Give the data again, word for word.

• Data extract:
++++++++

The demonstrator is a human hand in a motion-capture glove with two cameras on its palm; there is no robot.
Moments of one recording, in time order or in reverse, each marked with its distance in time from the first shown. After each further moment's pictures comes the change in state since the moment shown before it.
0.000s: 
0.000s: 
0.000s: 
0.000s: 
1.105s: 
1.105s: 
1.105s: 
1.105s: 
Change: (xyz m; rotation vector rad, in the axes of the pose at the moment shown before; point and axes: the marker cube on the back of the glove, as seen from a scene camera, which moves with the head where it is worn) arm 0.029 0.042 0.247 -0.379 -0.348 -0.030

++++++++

• Response to the exercise:
The demonstrator is a human hand in a motion-capture glove with two cameras on its palm; there is no robot.
Moments of one recording, in time order or in reverse, each marked with its distance in time from the first shown. After each further moment's pictures comes the change in state since the moment shown before it.
0.000s: 
0.000s: 
0.000s: 
0.000s: 
1.105s: 
1.105s: 
1.105s: 
1.105s: 
Change: (xyz m; rotation vector rad, in the axes of the pose at the moment shown before; point and axes: the marker cube on the back of the glove, as seen from a scene camera, which moves with the head where it is worn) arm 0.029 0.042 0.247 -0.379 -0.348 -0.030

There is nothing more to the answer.